> **WHAT TO WORK ON**
Copy all the data exactly, except the pictures.
____________
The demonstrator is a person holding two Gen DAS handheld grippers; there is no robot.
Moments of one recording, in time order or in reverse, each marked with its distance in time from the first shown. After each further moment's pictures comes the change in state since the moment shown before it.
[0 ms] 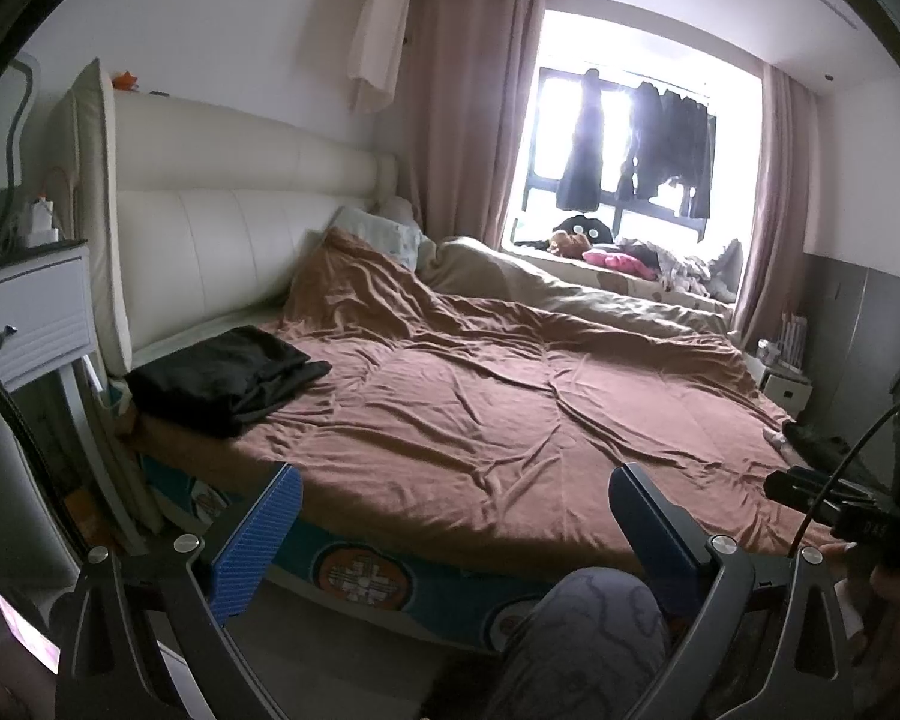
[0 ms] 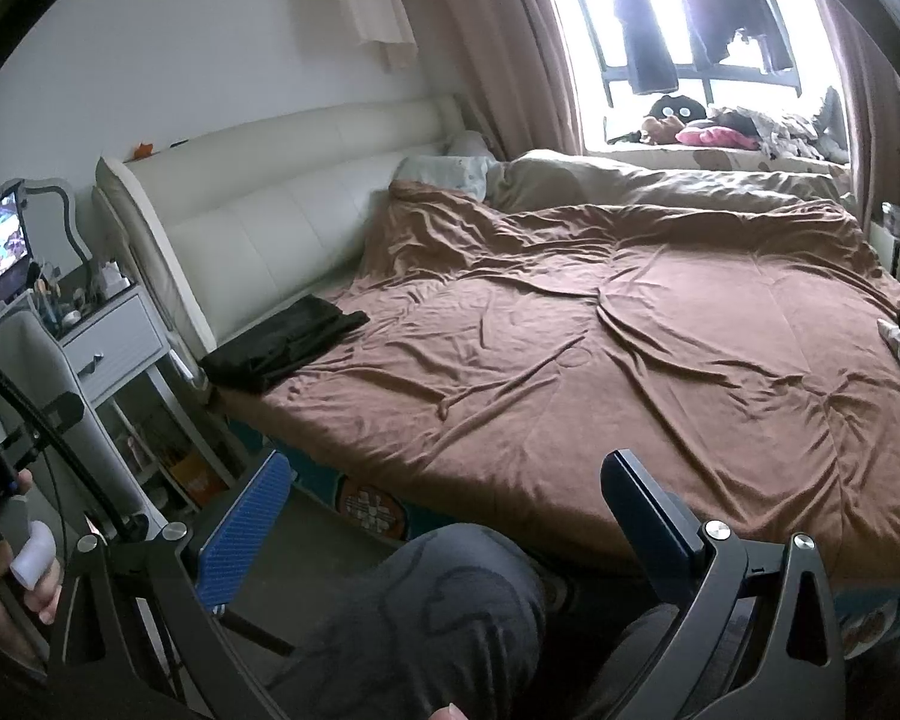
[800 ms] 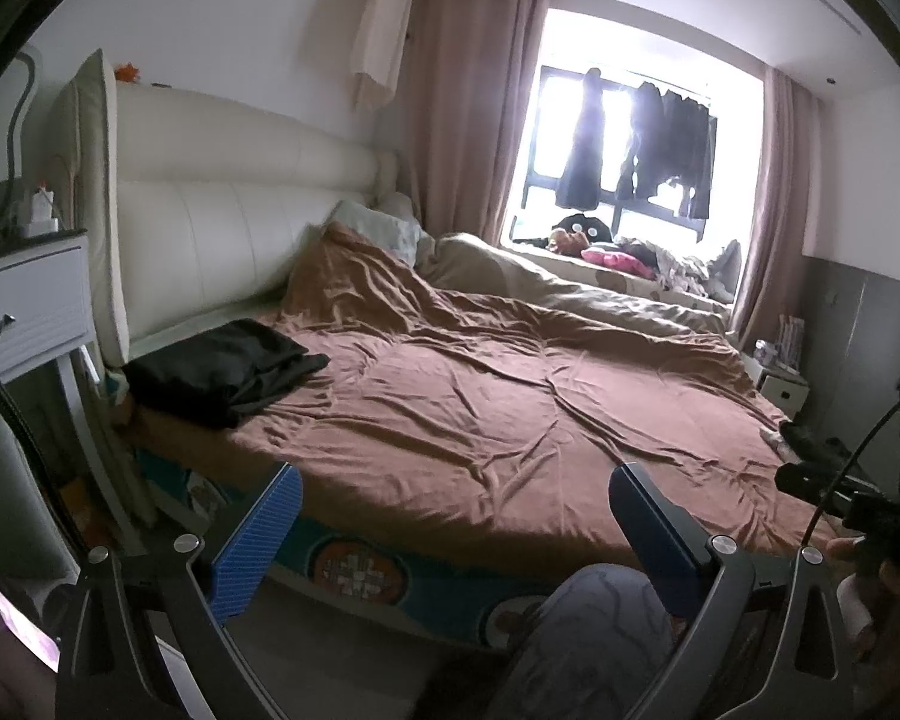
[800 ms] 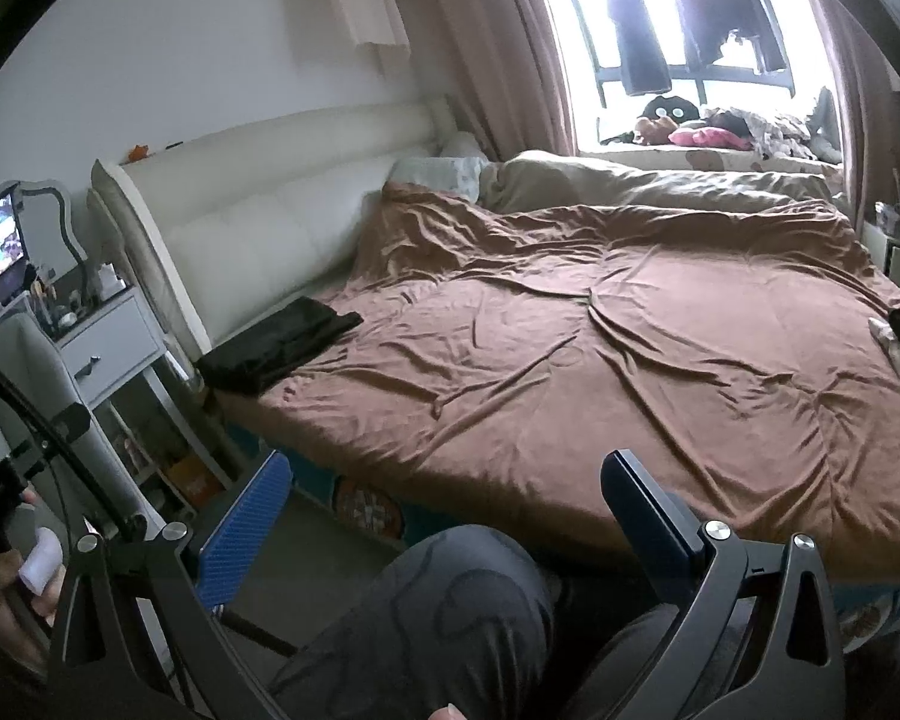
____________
> **OUTPUT FOR THIS EXERCISE**
The demonstrator is a person holding two Gen DAS handheld grippers; there is no robot.
Moments of one recording, in time order or in reverse, each marked with its distance in time from the first shown. After each further moment's pictures comes the change in state since the moment shown before it.
[0 ms] 
[0 ms] 
[800 ms] 
[800 ms] 

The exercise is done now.